In [2]:
from llama_index.llms.gemini import Gemini
from dotenv import load_dotenv

  from .autonotebook import tqdm as notebook_tqdm


In [3]:
import os
load_dotenv()
api_key = os.getenv("GEMINI_API_KEY")

In [4]:
from llama_index.core import VectorStoreIndex,SimpleDirectoryReader,Settings
from llama_index.embeddings.gemini import GeminiEmbedding


# Configure Gemini models
gemini_llm = Gemini(model="models/gemini-1.5-pro")
gemini_embedding = GeminiEmbedding(model="models/embedding-001")

# Tell LlamaIndex to use Gemini everywhere
Settings.llm = gemini_llm
Settings.embed_model = gemini_embedding



  gemini_llm = Gemini(model="models/gemini-1.5-pro")
  gemini_embedding = GeminiEmbedding(model="models/embedding-001")


In [5]:
from llama_index.core.node_parser import SentenceSplitter
from llama_index.core.retrievers import VectorIndexRetriever
from llama_index.core.query_engine import RetrieverQueryEngine

In [7]:
reader=SimpleDirectoryReader(input_dir="data",required_exts=[".txt"])
documents = reader.load_data()

In [8]:
# Node parser to split documents into smaller chunks
# This is useful for large documents to ensure embeddings are manageable
# Chunk size means the number of characters in each chunk
# Chunk overlap means how many characters overlap between chunks, eg:
# if chunk_size=100 and chunk_overlap=20, the first chunk will be characters 0-99,
# the second chunk will be characters 80-179, and so on.
# This helps maintain context between chunks.

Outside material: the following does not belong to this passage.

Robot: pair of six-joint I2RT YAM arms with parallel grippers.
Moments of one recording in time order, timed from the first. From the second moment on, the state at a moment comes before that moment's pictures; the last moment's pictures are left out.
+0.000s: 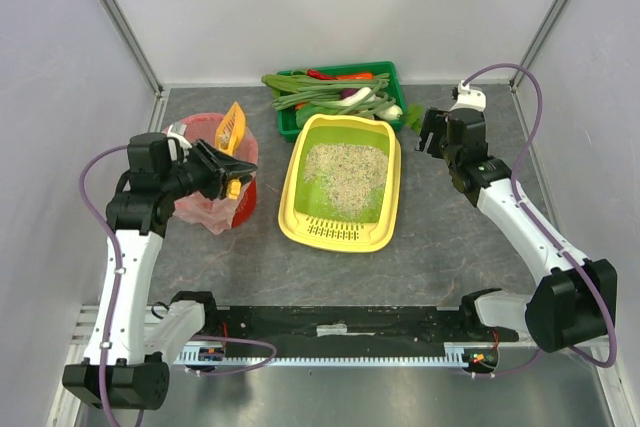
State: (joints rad) left arm -0.02 0.93 1.10 -0.76 0.60 -1.00; right arm 0.26 1.26 1.00 -0.18 0.27 0.32
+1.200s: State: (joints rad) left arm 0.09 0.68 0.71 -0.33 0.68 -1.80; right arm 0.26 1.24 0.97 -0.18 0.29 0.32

parser=SentenceSplitter(chunk_size=100,chunk_overlap=10)
all_documents=parser.get_nodes_from_documents(documents)


In [9]:
# store the documents in a vector store index
index=VectorStoreIndex.from_documents(documents=all_documents)
print(f"Vectors Store: {index}")
print(f"Vectors Store ID: {index.index_id}")

Vectors Store: <llama_index.core.indices.vector_store.base.VectorStoreIndex object at 0x000002D2D60670E0>
Vectors Store ID: 1d2b2a40-6695-4c30-ae2f-c5f20e99b5d3


In [10]:
retriever=VectorIndexRetriever(
    index=index,
    similarity_top_k=2,
)

In [11]:
from llama_index.core import get_response_synthesizer
response_synthesizer=get_response_synthesizer(
    response_mode="tree_summarize",
)

In [12]:
query_engine=RetrieverQueryEngine(
    retriever=retriever,
    response_synthesizer=response_synthesizer,
)

In [13]:
response=query_engine.query("Give me the summary of this file")
print(response)

Chat engines use memory to create natural-flowing conversations, similar to human dialogue.  Memory is crucial because it provides context continuity (allowing for pronoun resolution), enables personalization, manages long conversations through summarization, and prevents exceeding token limits by controlling conversation history.  In query engines, memory helps refine queries over multiple turns.